[Opening Exercise data section]

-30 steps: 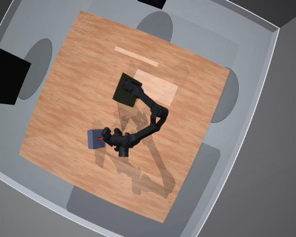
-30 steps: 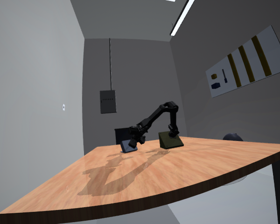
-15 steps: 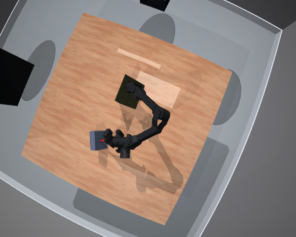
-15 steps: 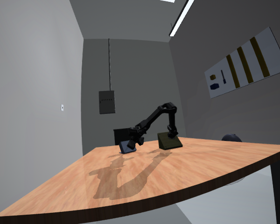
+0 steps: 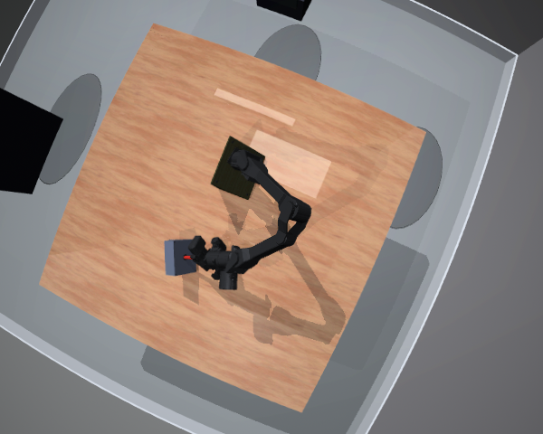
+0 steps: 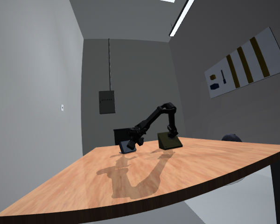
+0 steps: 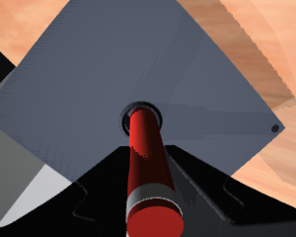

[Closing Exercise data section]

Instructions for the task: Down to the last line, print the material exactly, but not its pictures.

Exercise output:
-30 steps: 
-30 steps: 
-15 steps: 
-15 steps: 
+0 steps: 
+0 steps: 
+0 steps: 

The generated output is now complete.